Definition
The automatic push-pull force meter is a precision instrument that integrates mechanical loading, sensor measurement and automatic control functions, which is mainly used to determine the mechanical properties parameters of materials or components in the push and pull directions, such as maximum thrust, pull force, peeling force, insertion and unplugging force, etc. It replaces traditional manual operation through automated programs, realizes precise control of the testing process and efficient data collection, and is widely used in quality inspection and R&D links in electronic manufacturing, packaging materials, auto parts, connectors and consumer goods.
Principle
The core working principle of the automatic push-pull force gauge is based on Newton's laws of mechanics and sensor technology. The instrument is usually composed of a drive system, a force value sensor, a displacement detection unit and a control system. The drive system (such as servo motor) drives the test fixture to apply a linear load of push or pull to the sample; force value sensors (often using strain gauges or piezoelectric sensors) convert mechanical signals into electrical signals in real time; Displacement detection units (e.g., raster encoders) synchronously record test travel. The control system coordinates actions according to the preset program, collects force and displacement data, and calculates peak force, average force and other indicators through built-in algorithms. Its basic mechanical relationship can be expressed as:
F = k · Δx
where F is the measured force value, k is the calibration coefficient of the sensor, and Δx is the change of electrical signal corresponding to the deformation of the sensor. The instrument ensures the reliability of the measurement results by regularly calibrating the accuracy of the K value.
Measurement method
Measurements of fully automated push-pull force gauges usually follow a standardized testing process. First, the adaptation fixture is selected according to the characteristics of the sample and installed and fixed. Subsequently, the test parameters are set on the control interface, including test speed, stroke limit, sampling frequency and trigger conditions. After starting the test, the drive unit applies the load at a set speed and the sensor collects force-displacement data synchronously. After the test, the system automatically calculates and outputs key results such as maximum force value, fracture point force value, or force value at a specific stroke. Some instruments support complex modes such as cyclic testing and multi-stage testing, and can generate force-displacement curves for further analysis. During the measurement process, attention should be paid to the influence of ambient temperature and vibration, and it is recommended to operate under stable conditions.
Influencing factors
The accuracy of the measurement results is influenced by several factors. In terms of instruments, the accuracy level of the sensor, the calibration period, the positioning accuracy of the drive system, and the sampling frequency of the control system all have a direct impact on data reliability. In terms of samples, the clamping method, centering state, sample shape and material uniformity may lead to uneven stress distribution. In the test parameters, too fast loading speed may introduce dynamic errors, while too slow is susceptible to environmental disturbances. Environmental conditions such as temperature fluctuations can cause sensor drift, and mechanical vibration can interfere with signal acquisition. The operator's fixture installation standardization and parameter setting rationality are also important factors. Therefore, standardized operating procedures and regular maintenance are the basis for ensuring measurement consistency.
Applications
Automatic push-pull force gauges have a wide range of uses in industrial testing and research and development. In the electronics industry, it is used to test connector insertion and unplugging force, button switch feel force, chip soldering strength, etc. In the field of packaging, it can measure sealing properties such as package peeling force and cap opening force. In the automotive industry, it is often used to evaluate the durability of wiring harness connectors and switch assemblies. The consumer goods industry is mostly used to test the mechanical properties of accessories such as zippers and Velcro. Additionally, in materials research, the instrument can be used to evaluate the interfacial bonding forces or mechanical properties of microstructures in composite materials. Its automation features are particularly suitable for batch inspection and quality control in production lines, improving testing efficiency and data comparability.

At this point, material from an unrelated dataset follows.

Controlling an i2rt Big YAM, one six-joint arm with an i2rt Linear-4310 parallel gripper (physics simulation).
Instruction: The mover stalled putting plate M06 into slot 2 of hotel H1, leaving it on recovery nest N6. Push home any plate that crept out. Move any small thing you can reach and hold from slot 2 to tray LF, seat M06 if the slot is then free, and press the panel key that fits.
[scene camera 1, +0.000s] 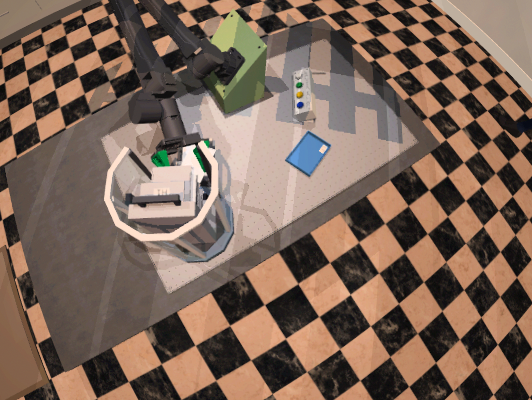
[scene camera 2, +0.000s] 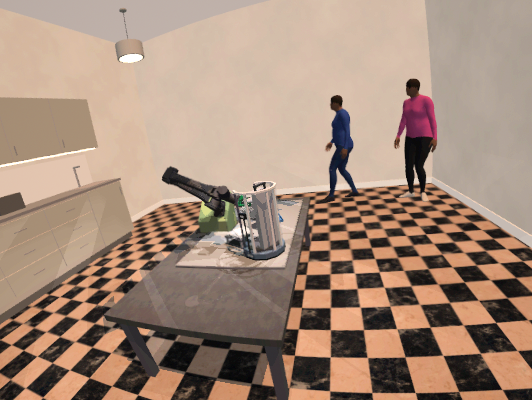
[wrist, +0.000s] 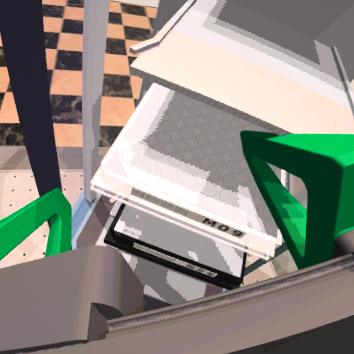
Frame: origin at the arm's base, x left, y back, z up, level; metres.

Key points to consider when selecting
Choosing a fully automatic push and pull force timing requires comprehensive consideration of technical parameters and application requirements. The measurement range should cover the expected force value of the sample to be tested, usually with an appropriate margin. Resolution and accuracy meet the requirements of relevant industry standards. The stroke length needs to match the displacement requirements of the sample test. The test speed range should be adapted to the standard test conditions for different materials. Fixture compatibility and customizability are key to accommodating a wide variety of samples. Automation features such as program control, data export interfaces, and software analysis capabilities affect integration efficiency. In addition, the structural rigidity, long-term stability and ease of maintenance of the instrument are also important considerations in practical use. It is recommended to refer to the requirements of international standards (such as ASTM, ISO) or industry specifications for test methods to ensure that the instrument's functions comply with the standard specifications.